» WHAT IS BEING ASKED: In the material below, the lines containing the word "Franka" are required; copy each of them.

##############################

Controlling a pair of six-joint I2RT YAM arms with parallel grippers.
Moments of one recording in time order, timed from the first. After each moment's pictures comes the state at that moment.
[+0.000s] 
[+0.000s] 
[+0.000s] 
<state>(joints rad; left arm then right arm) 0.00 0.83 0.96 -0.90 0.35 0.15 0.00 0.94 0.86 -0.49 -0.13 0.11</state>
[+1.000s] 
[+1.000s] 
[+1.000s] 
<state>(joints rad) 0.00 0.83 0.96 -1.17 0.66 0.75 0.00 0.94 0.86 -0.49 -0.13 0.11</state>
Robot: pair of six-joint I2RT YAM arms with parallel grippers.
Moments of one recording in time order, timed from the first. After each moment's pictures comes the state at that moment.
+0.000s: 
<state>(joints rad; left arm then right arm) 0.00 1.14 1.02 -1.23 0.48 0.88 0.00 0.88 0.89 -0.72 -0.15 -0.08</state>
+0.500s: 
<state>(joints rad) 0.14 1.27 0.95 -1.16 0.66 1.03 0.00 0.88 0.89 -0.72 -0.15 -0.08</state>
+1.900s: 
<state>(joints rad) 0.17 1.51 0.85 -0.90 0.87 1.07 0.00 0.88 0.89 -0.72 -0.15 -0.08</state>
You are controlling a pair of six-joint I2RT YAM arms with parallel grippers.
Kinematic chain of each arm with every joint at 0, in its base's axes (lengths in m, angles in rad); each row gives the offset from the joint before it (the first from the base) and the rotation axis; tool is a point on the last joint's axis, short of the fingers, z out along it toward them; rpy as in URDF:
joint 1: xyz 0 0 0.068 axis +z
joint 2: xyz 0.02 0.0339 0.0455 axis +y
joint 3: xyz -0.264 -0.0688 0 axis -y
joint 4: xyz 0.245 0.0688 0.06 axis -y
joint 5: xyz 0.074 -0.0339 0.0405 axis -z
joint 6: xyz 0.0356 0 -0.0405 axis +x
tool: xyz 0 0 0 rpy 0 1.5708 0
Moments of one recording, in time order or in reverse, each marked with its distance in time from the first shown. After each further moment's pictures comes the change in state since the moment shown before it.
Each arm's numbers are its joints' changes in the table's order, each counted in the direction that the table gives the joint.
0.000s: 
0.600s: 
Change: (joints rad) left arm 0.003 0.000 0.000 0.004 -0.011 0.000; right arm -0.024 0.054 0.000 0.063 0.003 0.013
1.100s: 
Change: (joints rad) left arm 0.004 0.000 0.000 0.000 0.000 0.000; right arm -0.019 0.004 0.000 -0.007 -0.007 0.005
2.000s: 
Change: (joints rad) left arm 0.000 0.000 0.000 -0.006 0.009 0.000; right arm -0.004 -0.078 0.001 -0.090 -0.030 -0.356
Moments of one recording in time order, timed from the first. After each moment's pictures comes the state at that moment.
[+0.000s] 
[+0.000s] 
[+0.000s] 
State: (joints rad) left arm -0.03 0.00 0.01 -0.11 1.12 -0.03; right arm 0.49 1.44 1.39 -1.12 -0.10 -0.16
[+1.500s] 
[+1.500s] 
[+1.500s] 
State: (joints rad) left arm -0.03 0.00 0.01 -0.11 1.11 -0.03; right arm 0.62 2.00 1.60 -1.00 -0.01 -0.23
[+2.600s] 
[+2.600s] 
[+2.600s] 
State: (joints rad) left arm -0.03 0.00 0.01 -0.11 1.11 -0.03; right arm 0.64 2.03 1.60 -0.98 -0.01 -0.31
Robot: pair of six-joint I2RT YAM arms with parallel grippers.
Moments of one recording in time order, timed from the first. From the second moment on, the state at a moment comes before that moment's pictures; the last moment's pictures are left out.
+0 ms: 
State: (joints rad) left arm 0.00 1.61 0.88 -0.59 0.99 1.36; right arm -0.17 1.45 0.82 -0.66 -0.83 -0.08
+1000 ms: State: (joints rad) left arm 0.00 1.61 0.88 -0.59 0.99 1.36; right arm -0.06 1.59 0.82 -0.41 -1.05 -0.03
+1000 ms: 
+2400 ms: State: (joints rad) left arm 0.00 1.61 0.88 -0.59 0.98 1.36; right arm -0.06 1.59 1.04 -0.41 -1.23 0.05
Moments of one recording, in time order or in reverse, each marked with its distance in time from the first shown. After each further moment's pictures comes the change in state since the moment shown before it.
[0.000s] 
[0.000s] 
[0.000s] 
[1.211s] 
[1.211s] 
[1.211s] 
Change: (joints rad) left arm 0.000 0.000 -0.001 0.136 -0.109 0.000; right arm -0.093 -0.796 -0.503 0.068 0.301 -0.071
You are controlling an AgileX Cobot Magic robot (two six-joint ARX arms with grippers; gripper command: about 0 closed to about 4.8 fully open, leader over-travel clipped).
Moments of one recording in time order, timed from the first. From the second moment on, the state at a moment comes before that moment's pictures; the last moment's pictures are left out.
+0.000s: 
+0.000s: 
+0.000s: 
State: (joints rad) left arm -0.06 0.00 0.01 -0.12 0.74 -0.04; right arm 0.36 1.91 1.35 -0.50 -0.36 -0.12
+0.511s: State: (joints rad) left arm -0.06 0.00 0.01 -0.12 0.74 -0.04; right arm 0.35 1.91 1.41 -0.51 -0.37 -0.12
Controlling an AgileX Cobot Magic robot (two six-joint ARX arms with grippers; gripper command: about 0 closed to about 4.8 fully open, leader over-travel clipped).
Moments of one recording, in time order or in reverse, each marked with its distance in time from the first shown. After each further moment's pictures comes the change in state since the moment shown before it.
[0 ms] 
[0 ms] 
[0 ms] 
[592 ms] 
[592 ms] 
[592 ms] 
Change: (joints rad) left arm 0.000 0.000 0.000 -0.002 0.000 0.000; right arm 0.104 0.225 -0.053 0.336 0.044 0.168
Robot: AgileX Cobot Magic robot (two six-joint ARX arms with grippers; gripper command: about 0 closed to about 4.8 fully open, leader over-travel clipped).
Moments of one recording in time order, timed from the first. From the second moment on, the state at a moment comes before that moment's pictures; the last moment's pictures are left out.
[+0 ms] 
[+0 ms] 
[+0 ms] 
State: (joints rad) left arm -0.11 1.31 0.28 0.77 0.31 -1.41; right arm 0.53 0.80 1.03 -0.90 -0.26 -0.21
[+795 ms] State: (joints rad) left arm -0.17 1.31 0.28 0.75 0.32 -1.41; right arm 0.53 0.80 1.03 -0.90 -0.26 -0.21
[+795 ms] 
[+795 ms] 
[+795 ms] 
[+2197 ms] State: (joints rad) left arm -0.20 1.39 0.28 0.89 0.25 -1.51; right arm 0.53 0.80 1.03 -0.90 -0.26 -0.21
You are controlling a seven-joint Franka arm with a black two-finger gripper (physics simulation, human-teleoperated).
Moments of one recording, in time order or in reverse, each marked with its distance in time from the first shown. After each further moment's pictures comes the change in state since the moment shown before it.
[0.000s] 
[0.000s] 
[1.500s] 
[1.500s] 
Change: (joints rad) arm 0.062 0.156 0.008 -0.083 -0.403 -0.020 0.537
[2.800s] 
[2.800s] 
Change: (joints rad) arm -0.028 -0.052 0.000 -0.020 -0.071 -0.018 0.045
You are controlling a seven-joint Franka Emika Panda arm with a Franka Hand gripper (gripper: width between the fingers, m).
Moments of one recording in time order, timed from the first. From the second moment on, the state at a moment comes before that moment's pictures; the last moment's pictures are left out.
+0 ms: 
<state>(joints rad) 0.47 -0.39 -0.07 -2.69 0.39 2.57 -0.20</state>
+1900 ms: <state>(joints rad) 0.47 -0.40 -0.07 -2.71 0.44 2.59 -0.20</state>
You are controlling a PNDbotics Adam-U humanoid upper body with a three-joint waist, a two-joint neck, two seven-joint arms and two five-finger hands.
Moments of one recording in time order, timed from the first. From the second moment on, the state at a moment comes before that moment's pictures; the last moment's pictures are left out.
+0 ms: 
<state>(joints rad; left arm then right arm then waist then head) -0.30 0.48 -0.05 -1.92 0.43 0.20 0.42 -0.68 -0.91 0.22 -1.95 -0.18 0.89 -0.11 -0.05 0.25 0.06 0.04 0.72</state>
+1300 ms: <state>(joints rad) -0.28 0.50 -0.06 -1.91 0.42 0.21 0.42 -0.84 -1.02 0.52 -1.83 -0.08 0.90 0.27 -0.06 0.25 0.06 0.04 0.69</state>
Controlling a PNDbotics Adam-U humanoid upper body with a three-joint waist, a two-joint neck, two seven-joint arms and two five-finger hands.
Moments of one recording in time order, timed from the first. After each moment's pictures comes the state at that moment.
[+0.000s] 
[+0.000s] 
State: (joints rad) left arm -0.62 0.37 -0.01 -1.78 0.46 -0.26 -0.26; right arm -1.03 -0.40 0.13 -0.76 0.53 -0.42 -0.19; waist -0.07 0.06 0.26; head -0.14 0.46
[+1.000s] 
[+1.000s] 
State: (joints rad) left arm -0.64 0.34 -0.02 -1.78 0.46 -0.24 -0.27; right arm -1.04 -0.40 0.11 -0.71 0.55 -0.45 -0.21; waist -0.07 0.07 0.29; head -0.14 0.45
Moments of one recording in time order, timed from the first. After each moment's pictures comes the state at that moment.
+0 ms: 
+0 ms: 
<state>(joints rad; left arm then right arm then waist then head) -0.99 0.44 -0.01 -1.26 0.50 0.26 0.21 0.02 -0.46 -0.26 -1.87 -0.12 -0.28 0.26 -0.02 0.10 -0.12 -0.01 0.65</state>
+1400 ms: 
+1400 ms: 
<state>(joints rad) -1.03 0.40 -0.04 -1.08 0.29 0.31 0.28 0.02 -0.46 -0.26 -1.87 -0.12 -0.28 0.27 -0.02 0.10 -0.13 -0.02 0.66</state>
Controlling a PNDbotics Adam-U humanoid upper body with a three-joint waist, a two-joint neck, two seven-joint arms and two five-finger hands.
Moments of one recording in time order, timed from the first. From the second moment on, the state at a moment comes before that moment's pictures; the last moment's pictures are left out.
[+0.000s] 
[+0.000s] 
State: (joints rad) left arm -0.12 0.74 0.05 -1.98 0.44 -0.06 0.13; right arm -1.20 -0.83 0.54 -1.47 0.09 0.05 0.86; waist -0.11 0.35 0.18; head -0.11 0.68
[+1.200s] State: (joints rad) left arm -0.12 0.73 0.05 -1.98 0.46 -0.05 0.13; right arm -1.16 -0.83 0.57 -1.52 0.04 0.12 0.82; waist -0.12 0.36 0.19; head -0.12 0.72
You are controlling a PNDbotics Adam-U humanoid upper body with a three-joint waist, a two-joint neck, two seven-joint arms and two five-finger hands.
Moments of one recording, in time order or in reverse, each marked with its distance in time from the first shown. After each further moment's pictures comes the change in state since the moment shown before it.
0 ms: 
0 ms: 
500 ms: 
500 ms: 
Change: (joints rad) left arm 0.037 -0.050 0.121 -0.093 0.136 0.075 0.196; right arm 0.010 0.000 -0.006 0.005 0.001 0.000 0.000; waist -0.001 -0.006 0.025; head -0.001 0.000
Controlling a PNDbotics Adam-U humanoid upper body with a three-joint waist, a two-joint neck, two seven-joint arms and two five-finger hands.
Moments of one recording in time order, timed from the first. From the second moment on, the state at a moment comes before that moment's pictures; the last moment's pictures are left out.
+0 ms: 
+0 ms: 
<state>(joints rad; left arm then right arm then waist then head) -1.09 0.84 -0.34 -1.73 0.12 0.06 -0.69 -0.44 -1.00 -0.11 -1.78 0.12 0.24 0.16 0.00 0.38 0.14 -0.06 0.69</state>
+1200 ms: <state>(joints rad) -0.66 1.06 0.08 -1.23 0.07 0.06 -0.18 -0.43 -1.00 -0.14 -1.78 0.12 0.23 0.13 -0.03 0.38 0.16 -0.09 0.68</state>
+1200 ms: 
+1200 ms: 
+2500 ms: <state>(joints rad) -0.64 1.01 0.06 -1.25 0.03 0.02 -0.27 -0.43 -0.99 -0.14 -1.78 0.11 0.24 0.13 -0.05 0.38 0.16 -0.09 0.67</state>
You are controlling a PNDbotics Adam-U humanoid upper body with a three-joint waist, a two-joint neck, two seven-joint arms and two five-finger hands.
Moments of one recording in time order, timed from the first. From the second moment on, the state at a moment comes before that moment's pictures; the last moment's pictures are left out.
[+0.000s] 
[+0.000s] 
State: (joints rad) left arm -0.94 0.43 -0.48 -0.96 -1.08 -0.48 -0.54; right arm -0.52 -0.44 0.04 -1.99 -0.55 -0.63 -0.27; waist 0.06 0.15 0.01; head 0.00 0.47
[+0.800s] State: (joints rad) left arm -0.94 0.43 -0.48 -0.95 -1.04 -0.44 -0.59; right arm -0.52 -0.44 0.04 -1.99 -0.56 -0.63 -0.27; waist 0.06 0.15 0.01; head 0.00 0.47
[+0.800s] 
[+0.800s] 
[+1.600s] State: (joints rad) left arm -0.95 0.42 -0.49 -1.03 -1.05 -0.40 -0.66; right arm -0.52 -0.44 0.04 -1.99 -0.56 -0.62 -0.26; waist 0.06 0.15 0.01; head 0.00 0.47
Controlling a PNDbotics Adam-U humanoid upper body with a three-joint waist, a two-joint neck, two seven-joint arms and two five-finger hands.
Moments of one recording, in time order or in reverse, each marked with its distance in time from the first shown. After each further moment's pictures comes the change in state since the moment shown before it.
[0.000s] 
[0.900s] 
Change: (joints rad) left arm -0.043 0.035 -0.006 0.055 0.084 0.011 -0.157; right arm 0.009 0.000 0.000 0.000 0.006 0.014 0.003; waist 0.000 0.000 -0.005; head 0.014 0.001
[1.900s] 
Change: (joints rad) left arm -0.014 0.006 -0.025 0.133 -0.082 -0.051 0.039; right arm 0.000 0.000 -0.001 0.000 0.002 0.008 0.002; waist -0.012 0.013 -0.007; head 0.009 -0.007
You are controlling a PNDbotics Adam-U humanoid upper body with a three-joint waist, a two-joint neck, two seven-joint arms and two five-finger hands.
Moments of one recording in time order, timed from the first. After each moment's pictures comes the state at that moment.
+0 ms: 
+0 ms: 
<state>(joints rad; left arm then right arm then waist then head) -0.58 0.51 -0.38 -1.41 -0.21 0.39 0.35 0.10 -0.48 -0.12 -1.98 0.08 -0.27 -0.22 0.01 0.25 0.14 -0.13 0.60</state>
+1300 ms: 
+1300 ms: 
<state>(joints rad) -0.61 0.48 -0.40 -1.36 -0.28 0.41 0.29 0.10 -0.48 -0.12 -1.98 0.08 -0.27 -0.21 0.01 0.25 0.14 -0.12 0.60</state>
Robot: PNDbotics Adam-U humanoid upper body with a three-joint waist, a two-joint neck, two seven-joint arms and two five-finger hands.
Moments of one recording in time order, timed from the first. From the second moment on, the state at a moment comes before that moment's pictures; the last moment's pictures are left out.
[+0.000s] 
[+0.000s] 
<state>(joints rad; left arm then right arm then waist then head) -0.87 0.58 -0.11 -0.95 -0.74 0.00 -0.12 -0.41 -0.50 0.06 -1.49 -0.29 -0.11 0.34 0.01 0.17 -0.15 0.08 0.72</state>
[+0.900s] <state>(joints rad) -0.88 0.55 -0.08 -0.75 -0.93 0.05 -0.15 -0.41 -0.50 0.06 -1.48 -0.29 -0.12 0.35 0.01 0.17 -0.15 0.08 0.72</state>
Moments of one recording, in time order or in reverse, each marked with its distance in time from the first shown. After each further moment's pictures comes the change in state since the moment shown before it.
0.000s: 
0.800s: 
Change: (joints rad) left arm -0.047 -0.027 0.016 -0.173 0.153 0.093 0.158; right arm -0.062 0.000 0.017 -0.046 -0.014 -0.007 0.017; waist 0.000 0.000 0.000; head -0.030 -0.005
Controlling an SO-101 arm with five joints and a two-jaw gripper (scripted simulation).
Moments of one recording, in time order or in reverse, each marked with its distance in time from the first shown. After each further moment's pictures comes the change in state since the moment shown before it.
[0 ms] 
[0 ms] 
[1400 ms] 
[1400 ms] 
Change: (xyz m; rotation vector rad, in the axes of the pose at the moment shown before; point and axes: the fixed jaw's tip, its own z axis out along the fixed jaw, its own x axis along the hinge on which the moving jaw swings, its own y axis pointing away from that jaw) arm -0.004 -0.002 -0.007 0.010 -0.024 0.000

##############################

» SOLUTION TO THIS TASK:
You are controlling a seven-joint Franka arm with a black two-finger gripper (physics simulation, human-teleoperated).
You are controlling a seven-joint Franka Emika Panda arm with a Franka Hand gripper (gripper: width between the fingers, m).

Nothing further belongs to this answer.